EXERCISE REQUIREMENTS:
Every entry should be given again exactly, with nothing dropped.

━━━ DATA FOR THE TASK ━━━

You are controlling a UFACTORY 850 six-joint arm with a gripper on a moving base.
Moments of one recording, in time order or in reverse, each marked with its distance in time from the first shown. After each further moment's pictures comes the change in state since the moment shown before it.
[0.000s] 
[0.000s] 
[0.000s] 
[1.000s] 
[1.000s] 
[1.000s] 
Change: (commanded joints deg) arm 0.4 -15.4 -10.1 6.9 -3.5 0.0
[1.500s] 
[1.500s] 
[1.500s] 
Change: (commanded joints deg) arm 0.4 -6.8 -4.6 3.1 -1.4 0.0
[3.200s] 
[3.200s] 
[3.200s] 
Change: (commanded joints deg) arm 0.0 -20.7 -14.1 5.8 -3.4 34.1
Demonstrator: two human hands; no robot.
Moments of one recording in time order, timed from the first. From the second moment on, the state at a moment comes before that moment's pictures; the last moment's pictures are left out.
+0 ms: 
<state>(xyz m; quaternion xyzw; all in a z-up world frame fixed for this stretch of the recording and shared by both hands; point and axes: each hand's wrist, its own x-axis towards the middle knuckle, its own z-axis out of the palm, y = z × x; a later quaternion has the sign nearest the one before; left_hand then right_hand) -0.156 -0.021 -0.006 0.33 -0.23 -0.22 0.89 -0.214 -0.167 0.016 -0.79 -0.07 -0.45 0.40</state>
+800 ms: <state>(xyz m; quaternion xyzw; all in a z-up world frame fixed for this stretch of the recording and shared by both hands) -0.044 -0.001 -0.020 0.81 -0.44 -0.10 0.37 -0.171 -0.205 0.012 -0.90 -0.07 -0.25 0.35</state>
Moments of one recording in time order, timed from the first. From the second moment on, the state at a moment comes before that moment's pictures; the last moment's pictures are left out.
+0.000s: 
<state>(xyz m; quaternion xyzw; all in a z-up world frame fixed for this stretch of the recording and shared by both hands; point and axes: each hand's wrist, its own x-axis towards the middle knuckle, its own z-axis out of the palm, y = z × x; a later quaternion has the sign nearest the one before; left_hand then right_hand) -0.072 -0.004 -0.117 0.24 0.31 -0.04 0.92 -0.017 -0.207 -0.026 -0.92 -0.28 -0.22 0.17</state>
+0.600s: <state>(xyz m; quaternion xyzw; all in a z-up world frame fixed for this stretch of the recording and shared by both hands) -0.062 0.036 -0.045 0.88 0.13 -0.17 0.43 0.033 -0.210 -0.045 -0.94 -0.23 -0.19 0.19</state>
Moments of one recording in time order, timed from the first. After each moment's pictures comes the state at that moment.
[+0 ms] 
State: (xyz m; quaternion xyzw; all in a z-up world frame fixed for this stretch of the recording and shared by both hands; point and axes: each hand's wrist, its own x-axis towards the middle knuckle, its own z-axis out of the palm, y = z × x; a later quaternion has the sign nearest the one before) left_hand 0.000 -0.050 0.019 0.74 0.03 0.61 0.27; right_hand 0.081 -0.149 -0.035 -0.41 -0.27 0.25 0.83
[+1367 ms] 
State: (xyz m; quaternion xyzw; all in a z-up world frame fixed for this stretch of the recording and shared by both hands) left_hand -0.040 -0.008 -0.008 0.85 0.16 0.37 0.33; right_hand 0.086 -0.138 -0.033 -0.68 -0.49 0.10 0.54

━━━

WRITTEN RESPONSE:
You are controlling a UFACTORY 850 six-joint arm with a gripper on a moving base.
Moments of one recording, in time order or in reverse, each marked with its distance in time from the first shown. After each further moment's pictures comes the change in state since the moment shown before it.
[0.000s] 
[0.000s] 
[0.000s] 
[1.000s] 
[1.000s] 
[1.000s] 
Change: (commanded joints deg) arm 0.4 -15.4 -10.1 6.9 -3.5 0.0
[1.500s] 
[1.500s] 
[1.500s] 
Change: (commanded joints deg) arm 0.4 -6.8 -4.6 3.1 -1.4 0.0
[3.200s] 
[3.200s] 
[3.200s] 
Change: (commanded joints deg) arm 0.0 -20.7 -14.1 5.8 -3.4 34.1
Demonstrator: two human hands; no robot.
Moments of one recording in time order, timed from the first. From the second moment on, the state at a moment comes before that moment's pictures; the last moment's pictures are left out.
+0 ms: 
<state>(xyz m; quaternion xyzw; all in a z-up world frame fixed for this stretch of the recording and shared by both hands; point and axes: each hand's wrist, its own x-axis towards the middle knuckle, its own z-axis out of the palm, y = z × x; a later quaternion has the sign nearest the one before; left_hand then right_hand) -0.156 -0.021 -0.006 0.33 -0.23 -0.22 0.89 -0.214 -0.167 0.016 -0.79 -0.07 -0.45 0.40</state>
+800 ms: <state>(xyz m; quaternion xyzw; all in a z-up world frame fixed for this stretch of the recording and shared by both hands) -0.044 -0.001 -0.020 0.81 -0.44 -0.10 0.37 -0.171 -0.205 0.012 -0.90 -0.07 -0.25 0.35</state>
Moments of one recording in time order, timed from the first. From the second moment on, the state at a moment comes before that moment's pictures; the last moment's pictures are left out.
+0.000s: 
<state>(xyz m; quaternion xyzw; all in a z-up world frame fixed for this stretch of the recording and shared by both hands; point and axes: each hand's wrist, its own x-axis towards the middle knuckle, its own z-axis out of the palm, y = z × x; a later quaternion has the sign nearest the one before; left_hand then right_hand) -0.072 -0.004 -0.117 0.24 0.31 -0.04 0.92 -0.017 -0.207 -0.026 -0.92 -0.28 -0.22 0.17</state>
+0.600s: <state>(xyz m; quaternion xyzw; all in a z-up world frame fixed for this stretch of the recording and shared by both hands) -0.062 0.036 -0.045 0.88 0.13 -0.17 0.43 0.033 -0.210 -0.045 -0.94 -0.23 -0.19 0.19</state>
Moments of one recording in time order, timed from the first. After each moment's pictures comes the state at that moment.
[+0 ms] 
State: (xyz m; quaternion xyzw; all in a z-up world frame fixed for this stretch of the recording and shared by both hands; point and axes: each hand's wrist, its own x-axis towards the middle knuckle, its own z-axis out of the palm, y = z × x; a later quaternion has the sign nearest the one before) left_hand 0.000 -0.050 0.019 0.74 0.03 0.61 0.27; right_hand 0.081 -0.149 -0.035 -0.41 -0.27 0.25 0.83
[+1367 ms] 
State: (xyz m; quaternion xyzw; all in a z-up world frame fixed for this stretch of the recording and shared by both hands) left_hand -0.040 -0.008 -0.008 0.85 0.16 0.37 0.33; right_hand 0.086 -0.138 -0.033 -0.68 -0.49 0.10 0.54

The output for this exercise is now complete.